Usually fueled by my passion to get things done, I run around the house after the kids have gone to school. With five more grandchildren – oops, now 6 of them – living here, my house takes a beating.
I can deal with that and I get a sense of accomplishment plowing through my chores and starting dinner early since I cook from scratch.
But today, first thing in the morning I had to deal with a grown up child of mine, 31, and her two year old son. I absolutely lost my patience in a huge way as she’s let a pile of circumstances force her into immobility. Like a slug, she’s dug herself a financial pit and isn’t doing anything to rectify the situation and I’ll be dogged if I’ll fall into the enabler trap with her.
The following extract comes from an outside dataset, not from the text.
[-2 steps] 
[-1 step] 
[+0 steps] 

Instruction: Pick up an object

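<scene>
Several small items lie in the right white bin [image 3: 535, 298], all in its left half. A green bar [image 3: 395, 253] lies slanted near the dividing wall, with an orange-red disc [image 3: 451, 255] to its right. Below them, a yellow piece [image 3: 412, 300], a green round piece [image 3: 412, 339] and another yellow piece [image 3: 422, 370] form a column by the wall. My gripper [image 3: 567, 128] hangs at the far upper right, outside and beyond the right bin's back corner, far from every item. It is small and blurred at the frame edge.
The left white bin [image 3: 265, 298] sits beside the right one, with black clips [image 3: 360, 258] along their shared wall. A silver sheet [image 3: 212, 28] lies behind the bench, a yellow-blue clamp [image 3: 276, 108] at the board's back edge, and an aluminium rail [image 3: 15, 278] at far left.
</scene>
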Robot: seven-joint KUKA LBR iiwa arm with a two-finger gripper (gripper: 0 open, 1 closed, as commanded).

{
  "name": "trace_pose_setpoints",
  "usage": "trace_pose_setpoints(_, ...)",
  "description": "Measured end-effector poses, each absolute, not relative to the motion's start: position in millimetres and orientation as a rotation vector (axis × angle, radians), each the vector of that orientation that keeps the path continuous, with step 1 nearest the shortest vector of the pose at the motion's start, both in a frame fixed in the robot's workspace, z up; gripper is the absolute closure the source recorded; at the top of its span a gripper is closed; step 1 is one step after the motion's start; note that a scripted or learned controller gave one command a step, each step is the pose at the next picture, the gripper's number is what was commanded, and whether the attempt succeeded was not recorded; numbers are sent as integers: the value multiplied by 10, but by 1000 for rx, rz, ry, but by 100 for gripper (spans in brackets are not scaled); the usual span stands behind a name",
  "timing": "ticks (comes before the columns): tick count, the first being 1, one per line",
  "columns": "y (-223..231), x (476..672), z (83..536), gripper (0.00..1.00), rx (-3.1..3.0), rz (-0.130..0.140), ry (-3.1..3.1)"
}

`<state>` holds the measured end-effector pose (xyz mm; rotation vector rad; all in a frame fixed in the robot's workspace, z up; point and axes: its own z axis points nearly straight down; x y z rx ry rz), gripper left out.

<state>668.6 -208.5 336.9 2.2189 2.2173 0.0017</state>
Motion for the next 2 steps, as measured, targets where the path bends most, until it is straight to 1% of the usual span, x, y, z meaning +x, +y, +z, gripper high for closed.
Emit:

I lectured her, she took it well, but my frustration level was high. I flew out the door to take a hike, something I used to do on a regular basis but rarely find the time anymore. OK I’m lying; I just don’t make time anymore.
I stomped for miles through a cotton field and down two dirt roads until I calmed down enough to walk over to another daughter’s house and eat lunch with her.
Arriving back home, mid sixties temperature, I stayed outside weeding a large garden bed for another hour and a half, not having done a lick of housework.
My daughter with five kids had cleaned the kitchen for me, and I very guiltily looked at the huge pile of dirty laundry, but it was then 3 pm and my younger kids were walking in the door after school.
Our family therapist also arrives at our home when the school bus gets here and I made excuses to her about the house looking so bad, told her how I’d spent my day. I felt guilty as sin for working outside and hiking instead of cleaning.
She absolutely admonished me about it. Explaining that caretakers like me always feel guilty when they do something for themselves and that was exactly how I felt. Like I’d overindulged at the expense of my children who were at school all day anyway.
Tonight I feel so much better for having taken care of myself, for having gotten a head start on next spring by tackling that one garden bed, even though I have another 30 to go.
Tomorrow promises to be yet another pretty day and I think I’ll repeat my adventures of today. I think I deserve it.